### TASK STATEMENT
Locate, in the data below, the line that contains "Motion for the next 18" and the line that contains "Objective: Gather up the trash"; reproduce exactly those two lines and every line between them, nothing more.

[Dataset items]
>>>
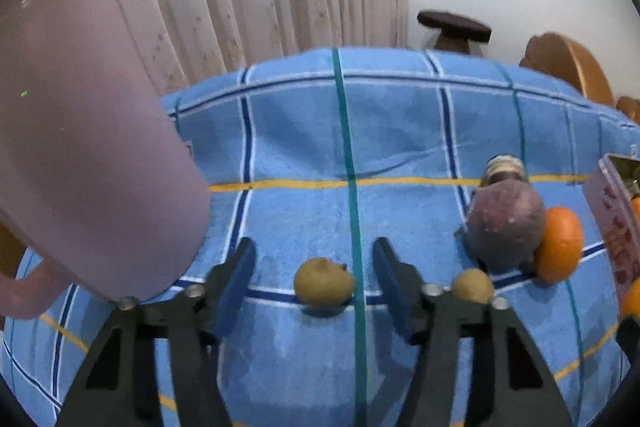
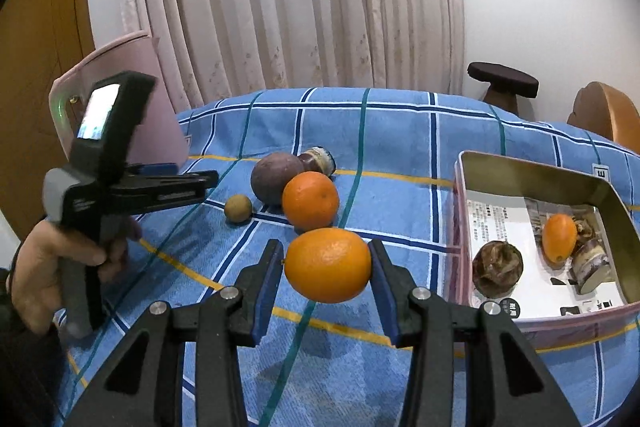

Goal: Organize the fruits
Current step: 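Grasp an orange with the right gripper while the left grasps a small brown kiwi, then carry the kiwi with the left gripper while the right carries the orange over the tin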

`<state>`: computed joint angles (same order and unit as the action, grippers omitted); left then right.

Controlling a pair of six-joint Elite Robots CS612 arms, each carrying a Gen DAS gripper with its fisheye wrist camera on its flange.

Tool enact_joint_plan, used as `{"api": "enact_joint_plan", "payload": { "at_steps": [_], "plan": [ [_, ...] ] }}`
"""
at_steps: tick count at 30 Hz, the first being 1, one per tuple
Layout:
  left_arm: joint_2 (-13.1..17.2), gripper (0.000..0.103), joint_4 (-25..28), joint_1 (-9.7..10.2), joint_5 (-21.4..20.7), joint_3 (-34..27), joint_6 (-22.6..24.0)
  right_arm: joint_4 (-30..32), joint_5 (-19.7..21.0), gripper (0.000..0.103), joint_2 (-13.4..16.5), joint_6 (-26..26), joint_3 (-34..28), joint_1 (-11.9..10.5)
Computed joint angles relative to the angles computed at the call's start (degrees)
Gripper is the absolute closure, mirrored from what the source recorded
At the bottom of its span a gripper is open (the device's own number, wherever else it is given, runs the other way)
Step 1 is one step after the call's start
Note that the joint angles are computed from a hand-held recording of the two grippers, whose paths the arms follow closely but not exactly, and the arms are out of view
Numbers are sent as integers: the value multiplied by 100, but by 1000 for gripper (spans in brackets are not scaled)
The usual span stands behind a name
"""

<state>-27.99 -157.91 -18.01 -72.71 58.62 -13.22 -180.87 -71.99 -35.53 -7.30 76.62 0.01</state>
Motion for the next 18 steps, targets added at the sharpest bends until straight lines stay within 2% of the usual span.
{"api": "enact_joint_plan", "payload": {
  "at_steps": [1,6,9,11,16,18],
  "plan": [
    [24,60,80,5,-41,-45,-28,-5,8,58,-10,1,15,1],
    [15,72,-6,118,-601,-32,-175,83,36,58,30,3,-58,15],
    [-24,72,-201,160,-853,66,-213,21,35,58,30,46,-49,10],
    [-81,72,-599,166,-922,237,-250,-34,44,58,49,64,-54,14],
    [-220,72,-1974,93,-556,746,-422,-445,72,58,62,61,6,10],
    [-243,72,-2208,45,-423,824,-410,-725,-6,58,66,-2,42,22]
  ]
}}
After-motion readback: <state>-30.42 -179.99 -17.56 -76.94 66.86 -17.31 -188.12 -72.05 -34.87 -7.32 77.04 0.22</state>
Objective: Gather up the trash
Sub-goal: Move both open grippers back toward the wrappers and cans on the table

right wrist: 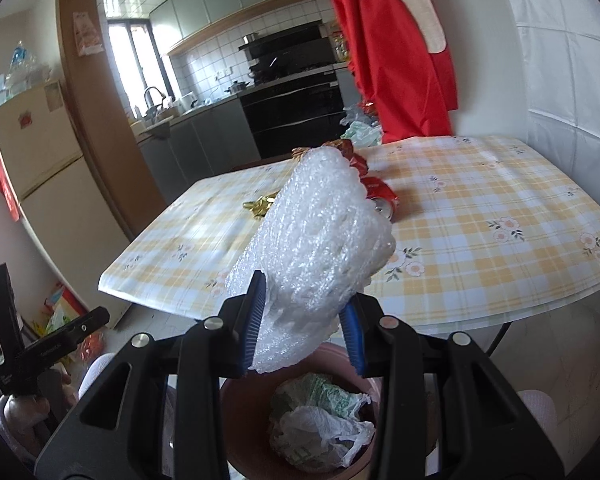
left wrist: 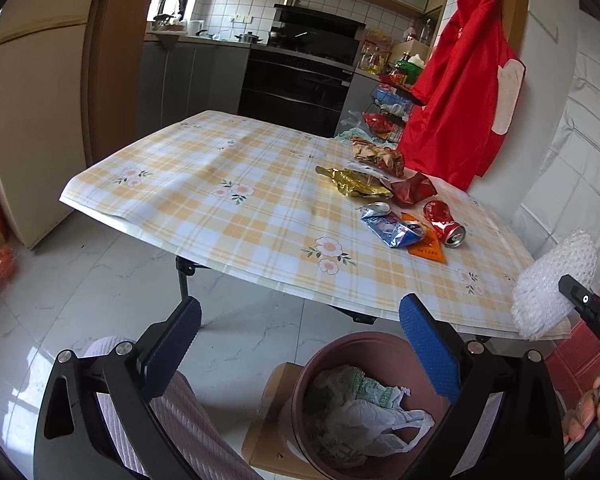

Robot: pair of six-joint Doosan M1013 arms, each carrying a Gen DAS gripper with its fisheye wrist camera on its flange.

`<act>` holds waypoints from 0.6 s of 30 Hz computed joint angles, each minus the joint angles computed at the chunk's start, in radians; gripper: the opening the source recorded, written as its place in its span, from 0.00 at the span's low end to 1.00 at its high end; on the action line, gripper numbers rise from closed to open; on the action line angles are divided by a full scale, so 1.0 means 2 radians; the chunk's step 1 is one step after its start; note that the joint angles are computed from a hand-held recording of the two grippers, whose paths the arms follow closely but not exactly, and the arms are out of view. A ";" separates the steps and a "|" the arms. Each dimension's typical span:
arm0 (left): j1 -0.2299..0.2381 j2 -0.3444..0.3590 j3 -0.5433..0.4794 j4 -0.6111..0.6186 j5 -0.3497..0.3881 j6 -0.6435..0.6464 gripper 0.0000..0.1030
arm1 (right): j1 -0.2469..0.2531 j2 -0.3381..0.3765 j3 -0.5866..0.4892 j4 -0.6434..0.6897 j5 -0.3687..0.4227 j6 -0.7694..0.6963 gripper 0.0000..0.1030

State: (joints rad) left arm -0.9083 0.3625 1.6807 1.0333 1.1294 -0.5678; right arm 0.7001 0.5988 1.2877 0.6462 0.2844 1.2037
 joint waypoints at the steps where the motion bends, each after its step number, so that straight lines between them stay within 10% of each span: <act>1: 0.000 0.000 0.000 -0.001 0.001 -0.001 0.94 | 0.001 0.000 0.000 -0.001 0.003 -0.002 0.37; 18: 0.000 0.002 -0.002 -0.012 -0.005 0.016 0.94 | 0.003 0.002 -0.003 -0.009 0.016 0.004 0.90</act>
State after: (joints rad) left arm -0.9081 0.3669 1.6763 1.0089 1.1199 -0.5361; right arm 0.7071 0.6035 1.2819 0.6284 0.3169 1.2126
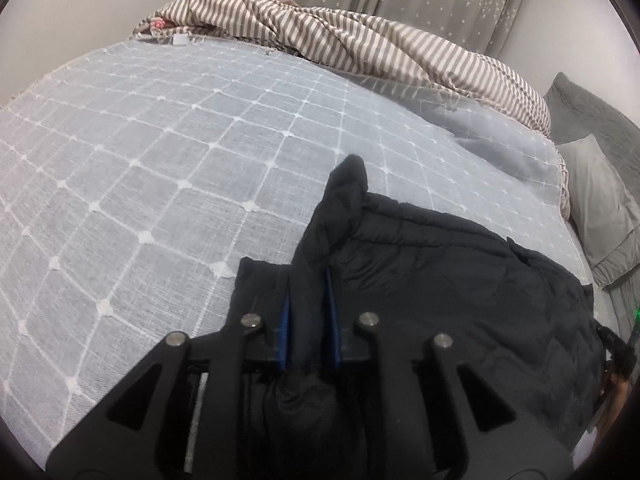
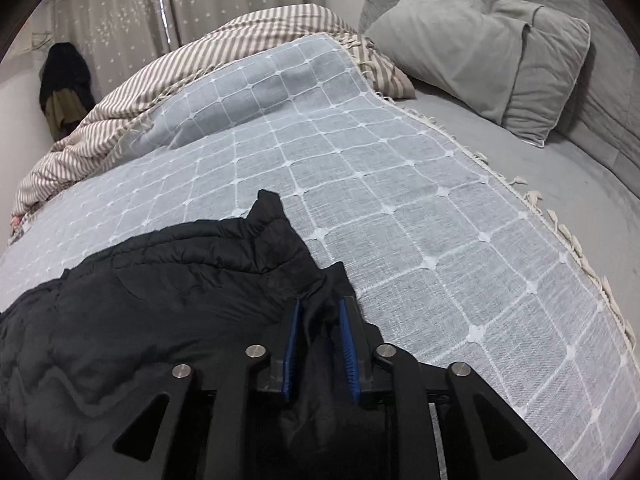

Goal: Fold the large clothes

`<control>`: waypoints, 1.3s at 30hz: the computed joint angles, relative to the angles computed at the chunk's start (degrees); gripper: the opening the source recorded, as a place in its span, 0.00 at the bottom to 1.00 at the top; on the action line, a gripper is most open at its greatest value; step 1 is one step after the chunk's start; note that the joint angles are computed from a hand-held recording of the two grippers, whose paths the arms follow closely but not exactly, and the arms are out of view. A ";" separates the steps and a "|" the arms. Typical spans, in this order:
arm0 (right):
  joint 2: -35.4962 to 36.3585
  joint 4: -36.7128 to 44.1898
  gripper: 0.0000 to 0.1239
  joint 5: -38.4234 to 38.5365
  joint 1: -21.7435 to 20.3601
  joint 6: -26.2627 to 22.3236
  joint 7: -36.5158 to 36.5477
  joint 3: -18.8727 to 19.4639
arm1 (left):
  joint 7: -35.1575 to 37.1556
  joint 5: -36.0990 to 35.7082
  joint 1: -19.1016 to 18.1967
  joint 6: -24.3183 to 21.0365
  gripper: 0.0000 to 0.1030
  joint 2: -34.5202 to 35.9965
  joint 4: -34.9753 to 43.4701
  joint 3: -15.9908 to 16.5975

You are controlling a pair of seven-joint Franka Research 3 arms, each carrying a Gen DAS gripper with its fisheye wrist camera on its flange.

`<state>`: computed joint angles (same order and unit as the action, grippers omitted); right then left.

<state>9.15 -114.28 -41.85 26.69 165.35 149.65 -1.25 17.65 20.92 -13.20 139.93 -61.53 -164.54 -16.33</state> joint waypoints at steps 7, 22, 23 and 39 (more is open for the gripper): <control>-4.76 -0.20 0.25 -12.05 -0.28 -2.61 9.86 1.63 | 0.77 4.58 0.48 -1.53 0.56 -0.45 4.99 -3.63; 0.26 -0.78 0.51 10.63 -1.36 3.68 -16.22 5.47 | 7.40 -0.85 -0.41 6.12 0.78 11.34 3.43 3.06; 0.00 -1.48 0.51 12.77 -1.65 3.67 -16.73 4.78 | 7.26 -1.04 0.09 5.88 0.78 10.27 2.67 3.04; -13.49 -10.38 0.62 17.03 -5.96 -1.34 -10.79 8.69 | 1.83 -9.27 -8.23 -13.53 0.99 -6.32 2.96 -0.26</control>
<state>-4.33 -124.66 -24.82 20.73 164.01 138.85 7.43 19.48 11.65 -21.43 126.40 -67.85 -161.58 -16.59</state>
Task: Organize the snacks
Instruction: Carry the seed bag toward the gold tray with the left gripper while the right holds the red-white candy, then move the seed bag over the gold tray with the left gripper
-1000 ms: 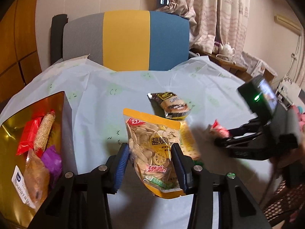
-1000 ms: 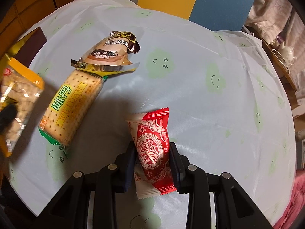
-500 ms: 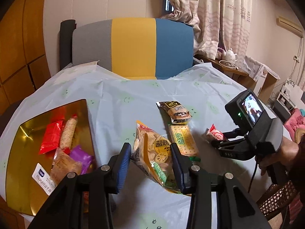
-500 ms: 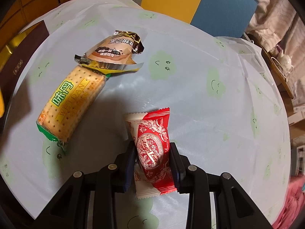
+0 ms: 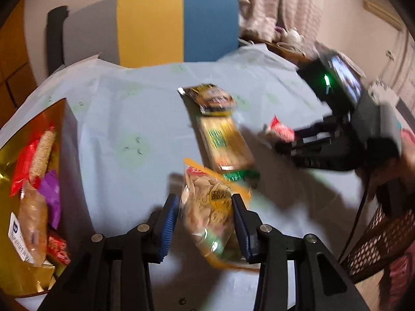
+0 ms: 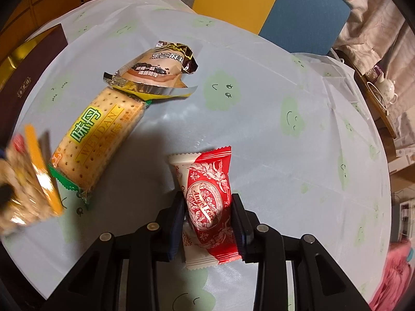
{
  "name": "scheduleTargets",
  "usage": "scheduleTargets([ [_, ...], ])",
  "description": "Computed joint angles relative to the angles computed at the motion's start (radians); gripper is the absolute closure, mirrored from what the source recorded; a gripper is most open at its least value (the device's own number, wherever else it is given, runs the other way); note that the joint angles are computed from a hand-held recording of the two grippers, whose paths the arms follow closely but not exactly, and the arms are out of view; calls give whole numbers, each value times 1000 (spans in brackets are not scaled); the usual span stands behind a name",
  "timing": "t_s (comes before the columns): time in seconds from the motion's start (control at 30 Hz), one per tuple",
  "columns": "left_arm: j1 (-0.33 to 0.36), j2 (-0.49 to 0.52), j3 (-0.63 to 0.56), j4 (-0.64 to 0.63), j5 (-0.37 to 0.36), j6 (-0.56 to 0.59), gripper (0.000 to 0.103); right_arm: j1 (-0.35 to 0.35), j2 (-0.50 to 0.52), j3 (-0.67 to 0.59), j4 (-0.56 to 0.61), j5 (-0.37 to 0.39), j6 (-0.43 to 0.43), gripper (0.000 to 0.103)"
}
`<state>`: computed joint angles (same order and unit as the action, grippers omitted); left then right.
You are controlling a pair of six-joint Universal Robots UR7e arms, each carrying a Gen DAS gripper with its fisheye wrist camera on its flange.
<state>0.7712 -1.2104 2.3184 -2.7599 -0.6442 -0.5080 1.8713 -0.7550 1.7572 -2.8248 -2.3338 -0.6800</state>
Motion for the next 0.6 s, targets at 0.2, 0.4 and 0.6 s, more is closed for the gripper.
scheduleTargets([
  [0.2,-1,-33,13,39,-52,52,52,-1,6,-12,11,-6,-3,67],
  [0.4,1,-39,-7,111,-98,133,41,3,6,-4,3,-12,-1,67],
  [0.6,-1,-24,-46,207,-63,160,41,4,3,0,2,-13,4,67],
])
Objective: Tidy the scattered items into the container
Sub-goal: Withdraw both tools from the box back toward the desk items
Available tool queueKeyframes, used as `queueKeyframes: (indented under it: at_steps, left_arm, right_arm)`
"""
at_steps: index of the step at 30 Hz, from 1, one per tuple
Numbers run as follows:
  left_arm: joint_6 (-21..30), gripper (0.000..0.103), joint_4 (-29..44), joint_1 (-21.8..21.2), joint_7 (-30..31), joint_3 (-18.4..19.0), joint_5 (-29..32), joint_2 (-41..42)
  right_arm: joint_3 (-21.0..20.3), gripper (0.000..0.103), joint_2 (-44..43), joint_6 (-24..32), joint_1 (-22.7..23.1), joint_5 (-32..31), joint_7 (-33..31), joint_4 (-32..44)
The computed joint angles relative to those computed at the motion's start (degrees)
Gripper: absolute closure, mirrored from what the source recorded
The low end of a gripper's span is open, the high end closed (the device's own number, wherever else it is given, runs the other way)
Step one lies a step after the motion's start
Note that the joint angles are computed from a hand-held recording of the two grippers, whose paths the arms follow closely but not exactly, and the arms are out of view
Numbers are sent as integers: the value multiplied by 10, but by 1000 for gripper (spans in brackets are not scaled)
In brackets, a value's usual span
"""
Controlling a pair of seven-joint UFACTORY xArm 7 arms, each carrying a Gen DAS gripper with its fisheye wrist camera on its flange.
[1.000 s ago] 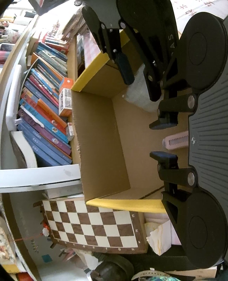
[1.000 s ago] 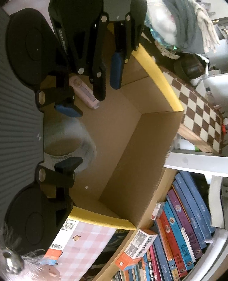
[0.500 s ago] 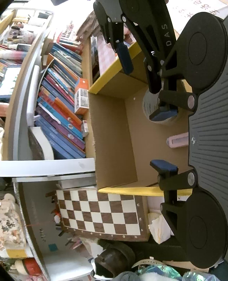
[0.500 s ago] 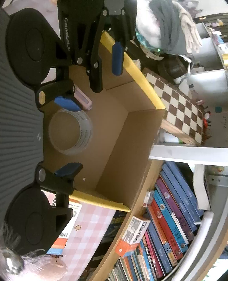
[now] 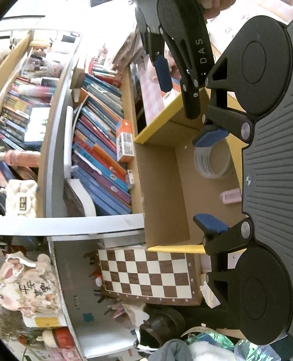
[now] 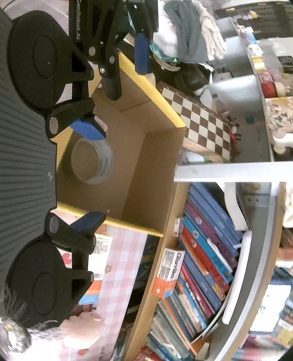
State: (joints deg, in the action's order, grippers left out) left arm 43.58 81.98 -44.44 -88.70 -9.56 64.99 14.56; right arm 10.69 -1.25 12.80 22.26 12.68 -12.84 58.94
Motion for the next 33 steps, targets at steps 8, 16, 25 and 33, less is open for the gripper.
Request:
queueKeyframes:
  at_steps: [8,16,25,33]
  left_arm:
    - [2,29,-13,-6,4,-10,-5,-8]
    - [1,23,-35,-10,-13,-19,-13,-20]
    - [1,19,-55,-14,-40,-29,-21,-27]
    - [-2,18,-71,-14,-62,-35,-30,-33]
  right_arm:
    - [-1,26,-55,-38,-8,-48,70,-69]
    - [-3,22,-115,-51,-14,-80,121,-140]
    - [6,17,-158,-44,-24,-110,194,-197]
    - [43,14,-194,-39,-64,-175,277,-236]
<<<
### SOLUTION TO THIS PROBLEM
Motion for the next 18 steps, targets added at the sharpest bends until straight lines stay within 2% of the usual span.
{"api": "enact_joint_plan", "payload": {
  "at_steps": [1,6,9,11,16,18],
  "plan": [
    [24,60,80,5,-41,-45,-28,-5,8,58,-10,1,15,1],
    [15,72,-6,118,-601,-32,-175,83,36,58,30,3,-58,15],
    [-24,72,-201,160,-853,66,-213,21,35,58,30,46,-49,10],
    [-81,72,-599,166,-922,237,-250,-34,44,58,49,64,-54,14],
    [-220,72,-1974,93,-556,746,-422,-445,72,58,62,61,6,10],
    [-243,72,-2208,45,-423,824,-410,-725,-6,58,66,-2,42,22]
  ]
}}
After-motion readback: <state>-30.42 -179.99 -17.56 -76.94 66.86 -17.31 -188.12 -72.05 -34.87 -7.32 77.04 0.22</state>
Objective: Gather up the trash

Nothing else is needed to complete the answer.